A pesar de este sentimiento de pérdida, el mamífero humano ha comprometido su voluntad y su sentido vital con el destino de la libido. El etólogo Desmond Morris interpretaba, siguiendo la tradición de Schopenhauer, o de los modernos sociobiólogos, que la Divina Comedia no era mucho más que un oculto monumento al amor sexual escrito por Dante. Desde los mitos grecorromanos, o desde El cantar de los cantares, lo humano, lo inhumano y lo divino se nos han aparecido doblados en dos lados. Ser un animal sexual es estar radicalmente escindido, como los gigantes de las hijas de los hombres, o las bestias de las bellas. Los románticos descubrieron en este punto el origen de la herida trágica y también los místicos cristianos sintieron un santo temor por el amor (de Dios). El tiempo de la separación de los opuestos, seguido por armonías efímeras, se parece a lo que los metafísicos griegos llamaron «caos», «cosmos» o «physis» (según Felipe Marzoa), y que a menudo ha quedado envuelta en el lenguaje opaco de los símbolos, los mitos y los misterios. Aún faltaba mucho tiempo para que llegara Schopenhauer, o Helen Fisher.
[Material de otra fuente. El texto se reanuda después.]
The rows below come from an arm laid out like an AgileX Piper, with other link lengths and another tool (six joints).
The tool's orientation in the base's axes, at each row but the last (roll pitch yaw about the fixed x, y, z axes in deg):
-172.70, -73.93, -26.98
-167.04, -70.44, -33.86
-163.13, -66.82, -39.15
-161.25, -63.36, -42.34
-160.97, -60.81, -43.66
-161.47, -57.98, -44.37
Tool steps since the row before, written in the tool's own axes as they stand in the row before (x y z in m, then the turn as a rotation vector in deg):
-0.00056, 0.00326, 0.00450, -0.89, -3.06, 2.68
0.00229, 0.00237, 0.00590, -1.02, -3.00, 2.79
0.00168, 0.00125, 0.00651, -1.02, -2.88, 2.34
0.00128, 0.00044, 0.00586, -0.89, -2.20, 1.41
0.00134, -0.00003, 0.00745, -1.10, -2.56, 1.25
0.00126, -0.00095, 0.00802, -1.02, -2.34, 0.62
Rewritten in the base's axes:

La sociedad y la cultura humanas, que para Levi-Strauss se funda en la ley de la exogamia de grupos y en el tabú sexual del incesto, nunca pudo dejar de ser, sobre todo mientras existía la conciencia del enigma, una sociedad sexual, aunque fuera por vías más vecinas a la sublimación y la negación (al estilo del totalitarismo, según los freudomarxianos, o al estilo de la cristiandad tradicional).

El siglo XX fue, en cambio, eminentemente asertivo en lo que refiere al sexo. Con su emergencia de la cultura pop, la celebración de la hedoné posmoderna y la felicidad orgiástica, la ideología «sexualista» alcanzó su punto más álgido en los felices sesenta. Pero hoy muestra ya algunos síntomas de cansancio. No sólo por las críticas contra la heterosexualidad obligatoria, como las que dirigen los activistas «queer», sino ante todo, por aquellos que ya hablan abiertamente de «asexualidad». ¿Se estará realmente derrumbando el hermoso castillo de la sexualidad?